This repository contains code for Email Spam Filtering using two machine learning algorithms, Decision Trees and K-Nearest Neighbors (KNN). The code includes data preprocessing, model creation, hyperparameter tuning, and model evaluation. The models are trained on a dataset of emails labeled as spam or non-spam. Spam Detection using Machine Learning
In this project, we have developed a machine learning model to classify emails as spam or not spam. The dataset used for this task is the SpamBase dataset, which contains features extracted from 4,601 emails, with a total of 57 features, and a binary target variable indicating whether an email is spam or not.
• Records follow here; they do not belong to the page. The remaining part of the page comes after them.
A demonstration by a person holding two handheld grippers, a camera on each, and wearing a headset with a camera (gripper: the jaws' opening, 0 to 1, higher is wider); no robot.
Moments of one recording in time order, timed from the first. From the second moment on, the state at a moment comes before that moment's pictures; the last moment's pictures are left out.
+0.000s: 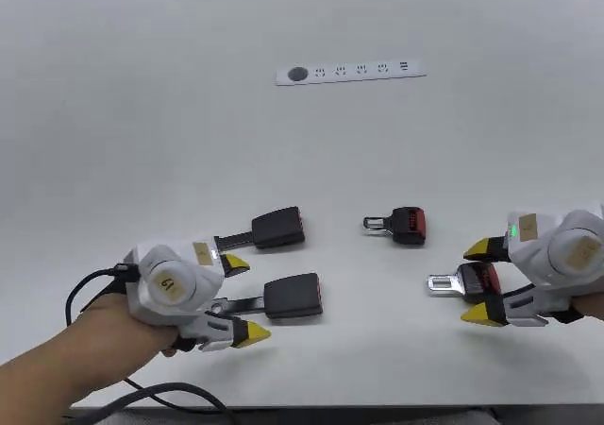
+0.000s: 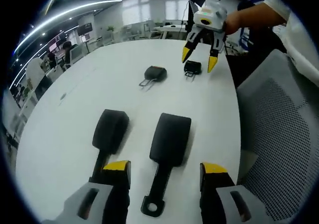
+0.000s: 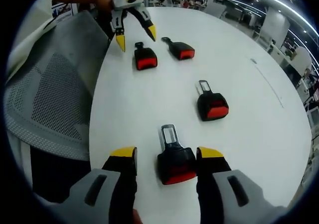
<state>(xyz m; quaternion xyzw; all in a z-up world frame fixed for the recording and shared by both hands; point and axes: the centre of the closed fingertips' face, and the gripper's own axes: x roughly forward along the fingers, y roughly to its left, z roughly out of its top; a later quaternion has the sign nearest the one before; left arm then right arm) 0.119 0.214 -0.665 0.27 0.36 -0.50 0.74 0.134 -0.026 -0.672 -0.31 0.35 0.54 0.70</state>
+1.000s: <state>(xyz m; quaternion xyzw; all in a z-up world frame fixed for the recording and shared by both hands) 0.134 0.191 -0.689 0.30 0.36 -0.54 0.70 0.142 -0.049 -0.696 -0.32 0.38 0.57 0.66</state>
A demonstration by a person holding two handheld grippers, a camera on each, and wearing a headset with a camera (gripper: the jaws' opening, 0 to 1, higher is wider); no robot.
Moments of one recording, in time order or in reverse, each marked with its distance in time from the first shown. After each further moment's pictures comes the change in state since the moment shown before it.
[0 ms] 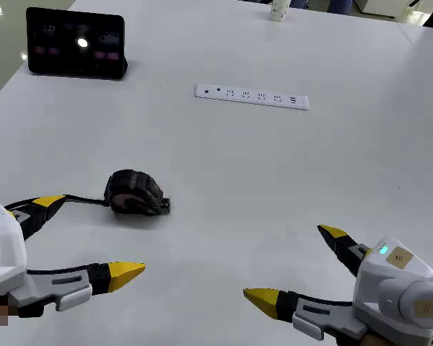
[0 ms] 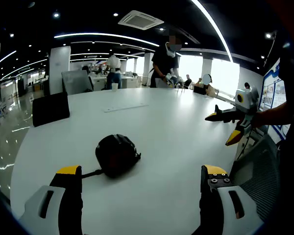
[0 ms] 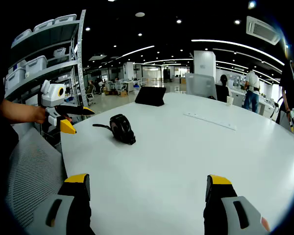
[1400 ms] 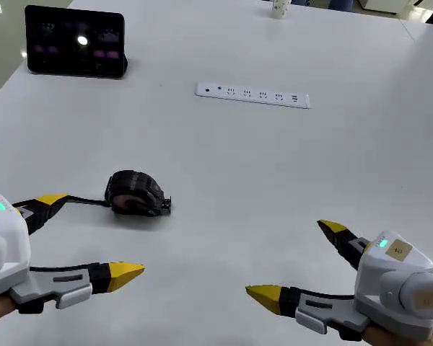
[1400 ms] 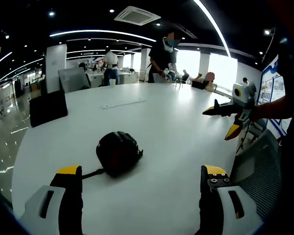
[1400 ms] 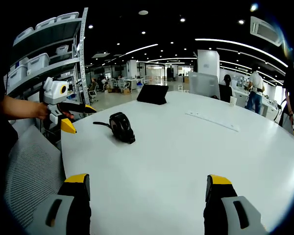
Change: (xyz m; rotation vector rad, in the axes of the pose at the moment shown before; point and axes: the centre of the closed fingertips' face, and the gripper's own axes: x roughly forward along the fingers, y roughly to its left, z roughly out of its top) left arm 0.007 0.007 -0.004 0.026 0.043 -0.019; right arm 0.010 -0.006 0.001 -0.021 0.018 0.027
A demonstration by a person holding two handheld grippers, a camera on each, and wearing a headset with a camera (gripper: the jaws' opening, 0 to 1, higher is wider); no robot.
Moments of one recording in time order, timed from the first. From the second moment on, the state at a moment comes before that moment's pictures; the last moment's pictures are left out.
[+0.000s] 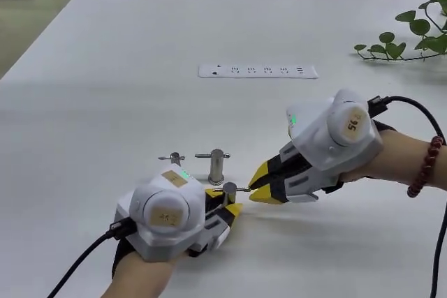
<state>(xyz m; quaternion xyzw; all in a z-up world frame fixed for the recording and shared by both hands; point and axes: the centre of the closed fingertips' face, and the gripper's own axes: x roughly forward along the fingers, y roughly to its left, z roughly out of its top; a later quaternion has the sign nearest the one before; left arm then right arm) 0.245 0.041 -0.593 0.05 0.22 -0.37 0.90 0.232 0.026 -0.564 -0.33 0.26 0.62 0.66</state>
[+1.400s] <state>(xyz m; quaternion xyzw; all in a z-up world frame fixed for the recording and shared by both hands) 0.242 0.045 -0.588 0.04 0.23 -0.38 0.90 0.232 0.038 -0.563 -0.27 0.29 0.61 0.69</state>
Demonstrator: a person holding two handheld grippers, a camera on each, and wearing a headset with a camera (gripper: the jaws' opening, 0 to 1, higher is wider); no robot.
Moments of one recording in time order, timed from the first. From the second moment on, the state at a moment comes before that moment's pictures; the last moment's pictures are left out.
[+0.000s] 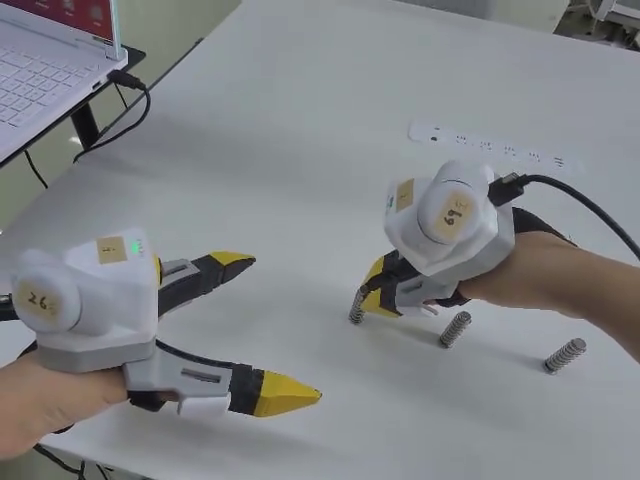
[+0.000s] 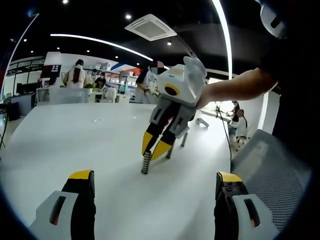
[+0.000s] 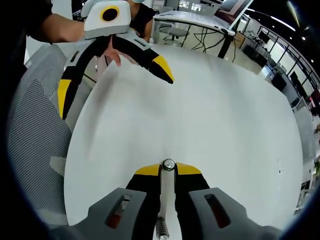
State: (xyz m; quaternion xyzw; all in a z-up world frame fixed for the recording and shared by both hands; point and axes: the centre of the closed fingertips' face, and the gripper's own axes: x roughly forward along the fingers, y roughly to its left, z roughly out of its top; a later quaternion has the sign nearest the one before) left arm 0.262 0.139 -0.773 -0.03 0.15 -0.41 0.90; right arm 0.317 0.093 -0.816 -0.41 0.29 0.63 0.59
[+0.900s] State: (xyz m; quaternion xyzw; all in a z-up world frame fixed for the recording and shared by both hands) left arm 0.268 0.136 -0.767 -0.02 0.16 -0.42 0.89; right arm 0.321 0.098 -0.812 -0.40 0.28 0.63 0.60
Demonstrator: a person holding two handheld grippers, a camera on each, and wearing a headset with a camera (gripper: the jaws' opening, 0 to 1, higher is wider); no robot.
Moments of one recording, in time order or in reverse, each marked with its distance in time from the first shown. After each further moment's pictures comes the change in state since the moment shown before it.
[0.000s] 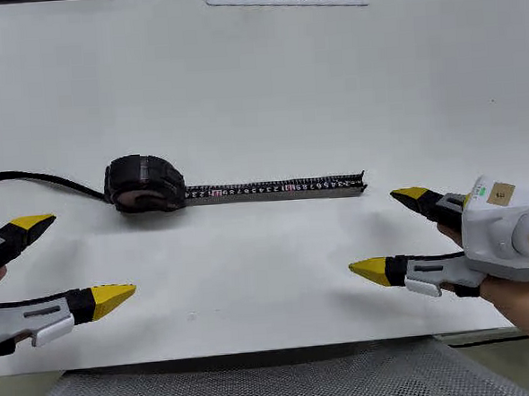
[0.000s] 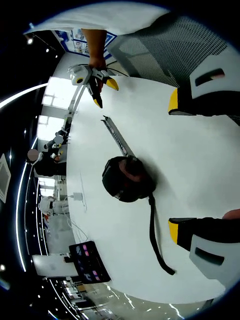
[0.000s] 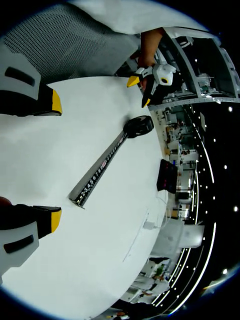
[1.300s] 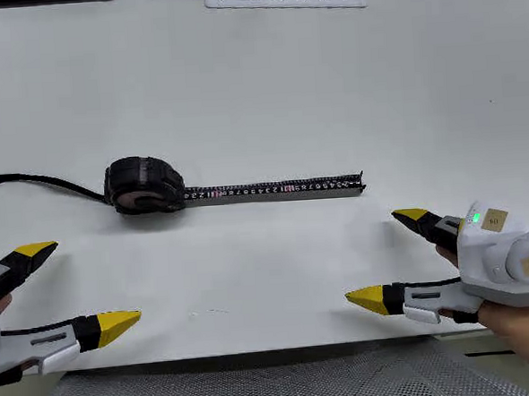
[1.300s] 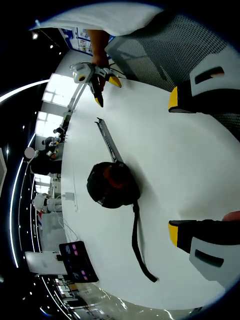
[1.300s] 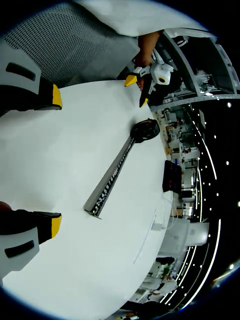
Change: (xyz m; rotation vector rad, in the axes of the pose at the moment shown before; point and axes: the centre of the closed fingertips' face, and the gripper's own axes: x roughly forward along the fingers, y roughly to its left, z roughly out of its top) left arm -0.001 -0.014 -0.020 -0.043 0.034 -0.011; right arm 0.000 0.016 -0.020 0.048 0.011 0.020
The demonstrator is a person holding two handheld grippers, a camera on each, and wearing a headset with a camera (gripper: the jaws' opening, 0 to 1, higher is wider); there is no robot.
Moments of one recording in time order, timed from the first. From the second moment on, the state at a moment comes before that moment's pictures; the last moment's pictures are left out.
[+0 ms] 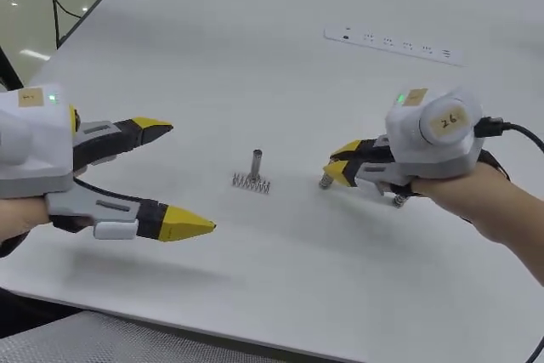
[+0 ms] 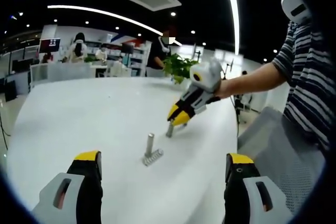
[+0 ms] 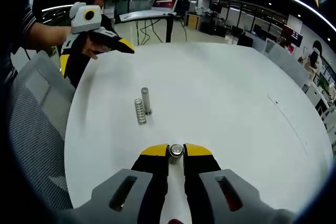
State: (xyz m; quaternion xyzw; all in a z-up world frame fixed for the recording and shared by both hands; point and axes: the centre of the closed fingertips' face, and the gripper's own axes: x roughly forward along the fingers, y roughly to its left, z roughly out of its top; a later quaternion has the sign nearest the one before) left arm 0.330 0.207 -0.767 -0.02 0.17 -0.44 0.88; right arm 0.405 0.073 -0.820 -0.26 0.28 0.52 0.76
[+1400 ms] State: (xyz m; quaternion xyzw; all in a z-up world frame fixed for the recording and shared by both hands) left arm 0.328 0.203 -0.764 -0.01 0.17 -0.44 0.88; right arm 0.405 0.064 -0.819 -0.26 0.29 0.51 0.77
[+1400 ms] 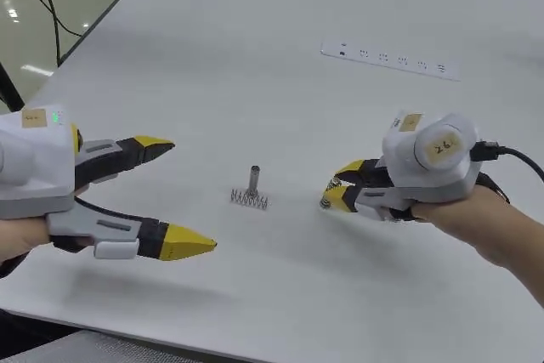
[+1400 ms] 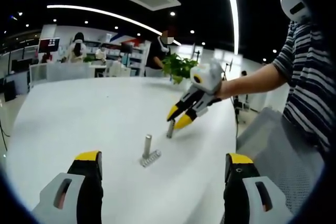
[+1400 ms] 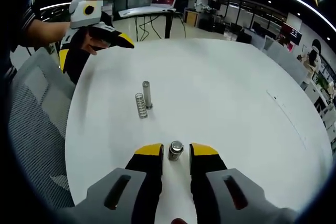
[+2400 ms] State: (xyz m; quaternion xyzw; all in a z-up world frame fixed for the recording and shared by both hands) left arm 0.325 0.200 -0.767 -0.01 0.18 -0.44 0.88; right arm 0.363 0.041 -0.824 -0.21 0.31 0.50 0.78
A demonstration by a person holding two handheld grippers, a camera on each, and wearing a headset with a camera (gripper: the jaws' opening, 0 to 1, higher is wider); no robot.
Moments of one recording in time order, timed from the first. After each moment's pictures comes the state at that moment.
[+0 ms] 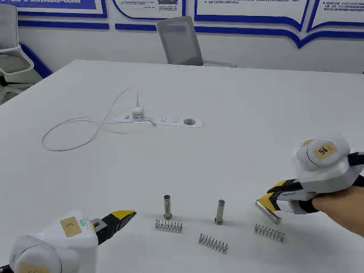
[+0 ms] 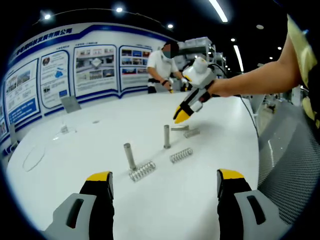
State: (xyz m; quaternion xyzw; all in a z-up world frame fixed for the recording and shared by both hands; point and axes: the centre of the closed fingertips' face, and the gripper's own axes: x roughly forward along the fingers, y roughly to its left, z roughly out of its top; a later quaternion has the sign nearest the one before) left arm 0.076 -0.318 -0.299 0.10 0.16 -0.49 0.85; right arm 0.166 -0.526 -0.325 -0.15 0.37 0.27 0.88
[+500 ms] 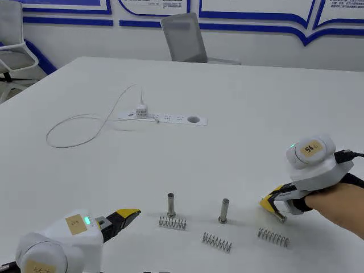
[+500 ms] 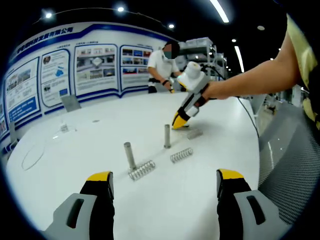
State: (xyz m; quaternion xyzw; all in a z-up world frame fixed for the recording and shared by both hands) left arm 0.078 -0.318 -0.300 0.09 0.16 -0.49 0.85; right arm 0.171 -0.526 -0.347 -0.14 0.41 0.26 0.86
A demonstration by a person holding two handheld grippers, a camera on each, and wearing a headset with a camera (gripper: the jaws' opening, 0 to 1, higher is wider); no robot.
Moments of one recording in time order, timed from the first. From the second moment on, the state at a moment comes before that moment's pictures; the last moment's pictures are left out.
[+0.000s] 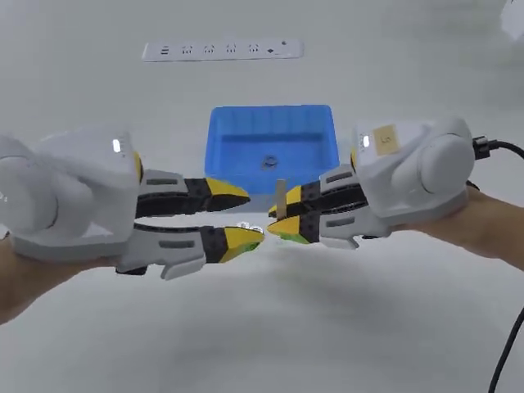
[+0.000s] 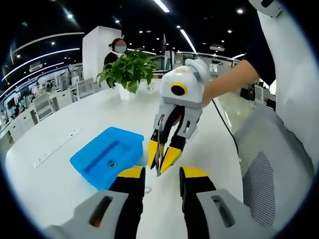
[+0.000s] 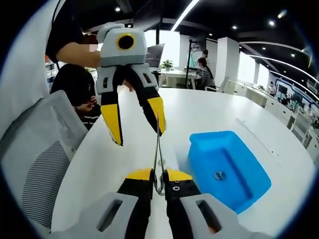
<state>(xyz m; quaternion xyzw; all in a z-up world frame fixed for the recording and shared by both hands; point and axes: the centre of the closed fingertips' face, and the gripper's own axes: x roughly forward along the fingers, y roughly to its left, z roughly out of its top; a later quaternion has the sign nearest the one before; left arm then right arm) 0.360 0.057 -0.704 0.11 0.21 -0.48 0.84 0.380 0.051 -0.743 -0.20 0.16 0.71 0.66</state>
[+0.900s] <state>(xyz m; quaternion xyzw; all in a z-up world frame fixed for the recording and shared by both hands) 0.336 0.108 -0.686 0.02 0.16 -0.41 0.90 0.426 0.065 -0.669 -0.22 0.10 0.68 0.70</state>
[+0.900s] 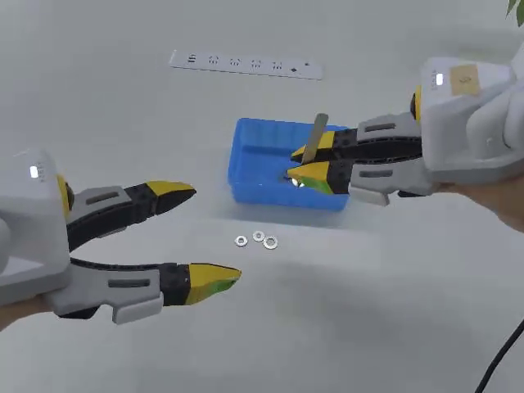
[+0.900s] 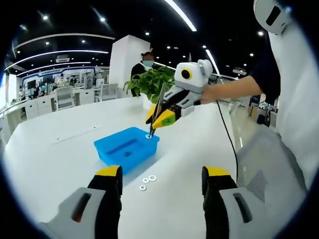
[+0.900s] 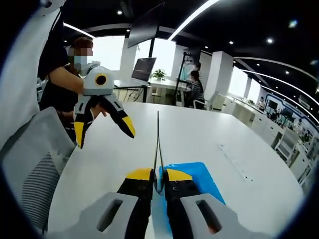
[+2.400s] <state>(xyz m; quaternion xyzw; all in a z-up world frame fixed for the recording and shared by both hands) 0.344 0.120 -0.674 0.01 0.16 -0.34 0.92 0.491 0.075 -0.764 -0.23 0.18 0.66 0.69</state>
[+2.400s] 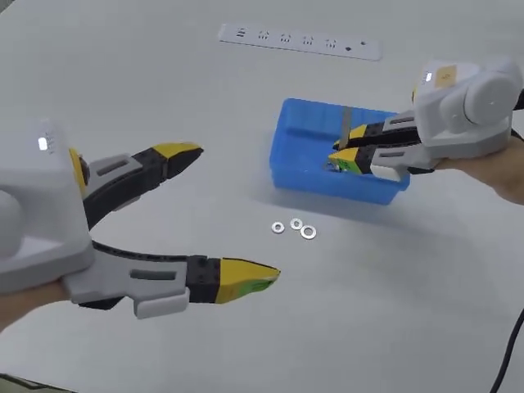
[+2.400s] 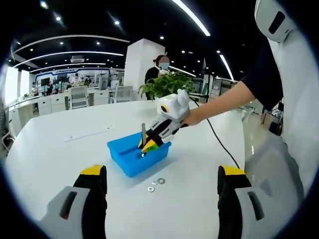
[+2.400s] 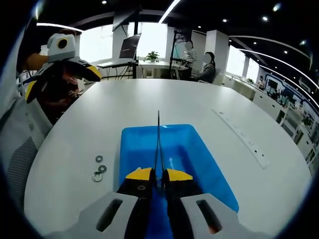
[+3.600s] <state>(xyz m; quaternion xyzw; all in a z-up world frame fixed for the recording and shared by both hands) 0.416 0.097 -0.640 -0.05 0.09 -0.35 0.93 0.486 0.073 -0.732 -0.18 0.14 0.67 0.71</state>
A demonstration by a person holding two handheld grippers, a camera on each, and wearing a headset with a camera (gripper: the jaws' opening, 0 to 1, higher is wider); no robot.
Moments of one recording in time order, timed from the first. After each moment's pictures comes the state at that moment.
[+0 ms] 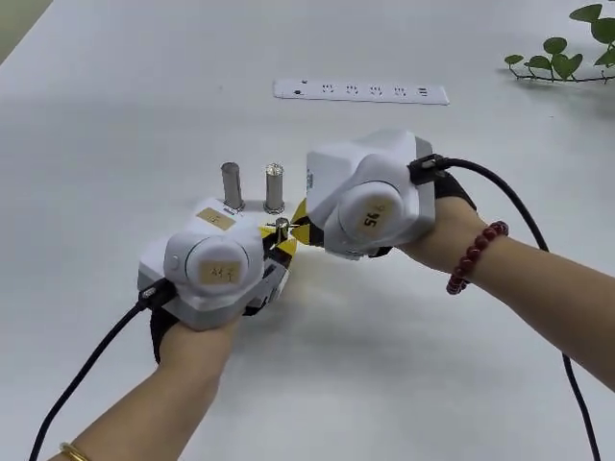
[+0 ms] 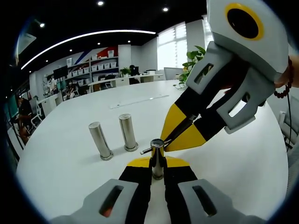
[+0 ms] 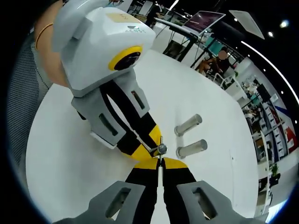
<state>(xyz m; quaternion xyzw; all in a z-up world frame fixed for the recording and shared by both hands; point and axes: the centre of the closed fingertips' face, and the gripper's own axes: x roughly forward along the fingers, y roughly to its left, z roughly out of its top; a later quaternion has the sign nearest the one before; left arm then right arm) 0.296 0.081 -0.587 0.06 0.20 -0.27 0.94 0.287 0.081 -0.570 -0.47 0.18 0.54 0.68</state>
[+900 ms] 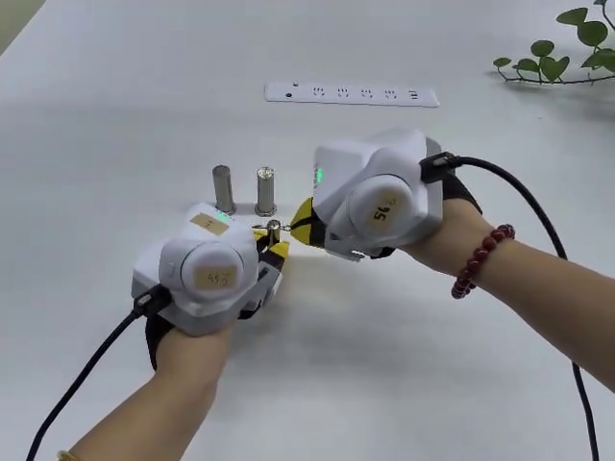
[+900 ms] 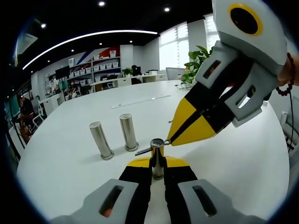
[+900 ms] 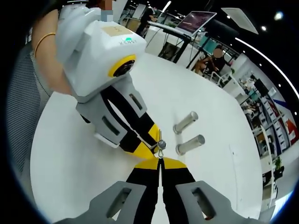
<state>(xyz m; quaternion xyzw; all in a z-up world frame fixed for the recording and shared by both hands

Requirements
Python 3.6+
Pandas
Numpy
Matplotlib
Seaborn
Scikit-learn
Imblearn
Steps
Importing Required Libraries
Loading Dataset
Data Exploration And Preprocessing
Checking Missing Values
Check the class distribution
Distribution of each feature
Checking correlation between the features
Visualize the distribution of each feature
Finding Outliers
Removing Duplicate Records
Data Oversampling
Feature Scaling
Dimensionality Reduction
Model Development
Model Evaluation
Usage
To run this project, clone the repository and open the Jupyter notebook spam_detection.ipynb. The notebook contains all the code for the project, and you can run each cell sequentially to reproduce the results.
Results
The best performing model was a KNN without PCA and the Qt, with an accuracy of 95% and F1-score of 0.94. Conclusion
In this project, we have developed a machine learning model to classify emails as spam or not spam. We explored the dataset, preprocessed the data, applied feature scaling and dimensionality reduction, and oversampled the minority class. We trained and evaluated various models and identified a KNN as the best performing model. The model achieved an accuracy of 95% and F1-score of 0.94.